Pierwszy mecz tegorocznego PNA zwiastuje wielkie emocje. Było w nim wszystko – wielkie emocje, piękne bramki i mnóstwo goli. Mali przegrywając jeszcze w 75. minucie 4:0 zdołało cudem doprowadzić do remisu. A w klubie Champions sympatycy Afryka.org spotkali się żeby to widowisko wspólnie zobaczyć.
Mecz rozpoczął się od uczczenia pamięci ofiar zamachu na reprezentację Togo minutą ciszy. Niestety minuta ciszy przedłużyła się na boisku i przez pierwsze pół godziny oglądaliśmy bardzo słaby mecz. Nieporadne ataki Angolczyków przy zupełnie pasywnie grających Malijczykach zwiastowały wyjątkowo nudną inaugurację. Ale wtedy dwie bramki Flavio pod koniec pierwszej połowy wyprowadziły Palancas Negras na prowadzenie i sprawiły, że Angolczycy uwierzyli we własne siły.
Druga połowa zaczęła się od dwóch bardzo groźnych ataków Mali, ale potem wszystko wróciło do normy i warunki gry dyktowali gospodarze. Po dwóch rzutach karnych, z których przynajmniej jeden wyglądał na dość wątpliwy, Gilberto i Manucho zapewnili Angoli czterobramkowe prowadzenie.
Mali grało zupełnie bez werwy. Na boisku wyraźnie brakowała Mohamada Sissoko, który jest zwykle odpowiedzialny za rozdzielanie piłek. Nie mógł się odnaleźć Kanoute, który czuł się wyraźnie zagubiony, kiedy musiał wracać się po piłkę pod linię środkową. Dopiero pod koniec pierwszej połowy na boisko wszedł Keita, ale początkowo i to na niewiele się zdało. Mali nie miało nic do powiedzenia.

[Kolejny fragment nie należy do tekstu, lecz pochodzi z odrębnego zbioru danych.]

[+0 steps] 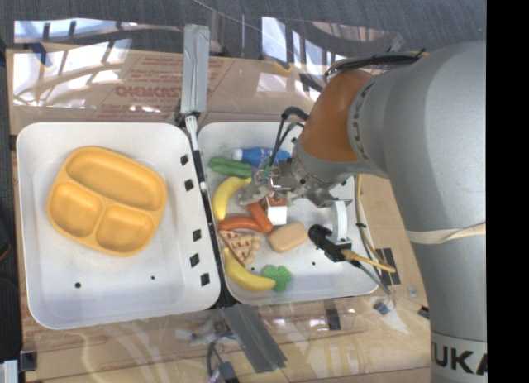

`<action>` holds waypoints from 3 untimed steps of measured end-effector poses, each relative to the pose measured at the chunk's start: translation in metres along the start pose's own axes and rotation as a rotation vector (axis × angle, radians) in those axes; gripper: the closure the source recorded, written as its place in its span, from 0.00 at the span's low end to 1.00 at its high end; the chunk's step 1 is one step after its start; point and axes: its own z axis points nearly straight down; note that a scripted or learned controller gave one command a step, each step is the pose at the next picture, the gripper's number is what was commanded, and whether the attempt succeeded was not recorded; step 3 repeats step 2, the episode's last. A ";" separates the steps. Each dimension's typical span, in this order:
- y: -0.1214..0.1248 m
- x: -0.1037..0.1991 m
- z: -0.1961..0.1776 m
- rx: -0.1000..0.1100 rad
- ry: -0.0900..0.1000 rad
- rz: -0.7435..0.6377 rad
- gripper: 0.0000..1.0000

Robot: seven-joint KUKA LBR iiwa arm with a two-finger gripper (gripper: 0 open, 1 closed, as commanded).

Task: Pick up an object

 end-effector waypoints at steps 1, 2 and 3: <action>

I wtedy nadeszła 78. minuta. Gola kontaktowego zdobył właśnie Keita. Choć określenie „zdobył gola” nie do końca oddaje charakter tej bramki. Błąd popełnił bramkarz gospodarzy, a Malijczycy „wepchnęli” piłkę do bramki bardziej ambicją niż umiejętnościami. Niemniej, na tablicy wyników było już „tylko 4:1″. 10 minut później pięknego gola głową zdobył Kanoute i zaczęło robić się ciekawie. Atmosferę podgrzał jeszcze bardziej Keita, który pięknym wolejem zdobył swoją drugą bramkę w 2 minucie doliczonego czasu gry. Wreszcie w ostatniej minucie świetnym refleksem popisał się Yatabare, który dobił strzał Tamboura obroniony przez Carlosa. I w ten oto sposób rozpoczął się najpiękniejszy turniej piłkarski w najpiękniejszy z możliwych sposobów. Niestety nie dla gospodarzy, którzy długo będą wyrzucać sobie swoją nonszalancję. A najlepszym podsumowaniem rozczarowania angolskich kibiców pozostanie stadion, który w 5 minut po ostatnim gwizdku opustoszał prawie zupełnie.